For those suffering from mild to moderate baby blues, experts have many suggestions to help eliminate the problem. Calling on family members to help with household chores or child care will give a new mother precious time to herself. Many mothers suffer from the “supermom” syndrome, a feeling that they must do everything perfectly, and without getting tired.
It is important that a mother get adequate time to rest and take care of herself. Having a second parent at home, or a baby nurse can help mothers bond with their baby and still get rest. Breastfeeding can help raise certain hormone levels that may assist with quicker recovery from the blues.
Another way to relieve symptoms is light exercise, such as walking, which stimulates endorphins and can reduce mood swings. Be sure to check with your doctor about what exercises are approved and how quickly you can begin exercising after you give birth. Some experts recommend keeping a journal to record frustrations and fears. If you are experiencing difficulty coping on your own, talking to a friend, spouse, a new parent group or mom's group, or a counselor is recommended.
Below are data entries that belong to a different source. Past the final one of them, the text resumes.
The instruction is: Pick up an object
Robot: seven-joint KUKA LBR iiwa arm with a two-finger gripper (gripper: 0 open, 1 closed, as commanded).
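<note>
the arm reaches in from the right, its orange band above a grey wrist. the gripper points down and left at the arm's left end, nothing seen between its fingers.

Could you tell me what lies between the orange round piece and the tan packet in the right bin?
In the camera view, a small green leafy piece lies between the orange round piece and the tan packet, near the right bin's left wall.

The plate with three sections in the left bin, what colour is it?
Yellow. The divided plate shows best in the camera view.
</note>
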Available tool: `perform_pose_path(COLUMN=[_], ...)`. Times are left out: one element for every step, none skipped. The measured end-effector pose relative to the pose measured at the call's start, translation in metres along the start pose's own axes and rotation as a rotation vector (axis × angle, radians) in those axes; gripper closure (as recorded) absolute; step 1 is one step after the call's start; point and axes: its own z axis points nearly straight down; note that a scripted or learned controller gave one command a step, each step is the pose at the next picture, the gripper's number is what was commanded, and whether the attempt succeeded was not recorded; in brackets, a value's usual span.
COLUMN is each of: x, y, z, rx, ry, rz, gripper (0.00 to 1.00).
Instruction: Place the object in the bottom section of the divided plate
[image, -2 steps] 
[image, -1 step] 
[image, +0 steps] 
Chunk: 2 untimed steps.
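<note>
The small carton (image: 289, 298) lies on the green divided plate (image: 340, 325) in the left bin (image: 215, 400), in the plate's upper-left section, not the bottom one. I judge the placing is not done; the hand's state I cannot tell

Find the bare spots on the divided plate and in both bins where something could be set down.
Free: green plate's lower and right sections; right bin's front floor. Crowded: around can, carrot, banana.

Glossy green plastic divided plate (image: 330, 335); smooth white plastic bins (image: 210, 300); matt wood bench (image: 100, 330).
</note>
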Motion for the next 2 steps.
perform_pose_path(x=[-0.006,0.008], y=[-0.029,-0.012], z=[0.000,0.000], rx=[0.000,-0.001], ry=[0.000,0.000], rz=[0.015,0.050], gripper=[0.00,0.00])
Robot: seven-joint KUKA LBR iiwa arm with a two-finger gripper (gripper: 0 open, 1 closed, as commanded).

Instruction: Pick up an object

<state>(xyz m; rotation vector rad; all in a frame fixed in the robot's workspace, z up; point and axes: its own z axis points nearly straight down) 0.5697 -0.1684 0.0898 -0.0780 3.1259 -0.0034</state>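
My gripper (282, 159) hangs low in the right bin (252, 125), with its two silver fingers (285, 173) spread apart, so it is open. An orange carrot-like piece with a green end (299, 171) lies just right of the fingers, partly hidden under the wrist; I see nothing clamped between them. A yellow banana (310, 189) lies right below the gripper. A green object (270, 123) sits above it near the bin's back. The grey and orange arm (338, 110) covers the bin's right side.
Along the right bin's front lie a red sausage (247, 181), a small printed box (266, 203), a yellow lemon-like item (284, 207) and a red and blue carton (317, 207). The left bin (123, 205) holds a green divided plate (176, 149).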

Time is a major factor in determining the severity of depression, and experts consider the two or three weeks after birth an adjustment period that usually does include at least some symptoms of baby blues. Statistics suggest that baby blues are a natural part of the birth process and generally subside on their own. If symptoms do continue past this point, professional help of a doctor or counselor may be able to better identify the problems and help deal with the condition.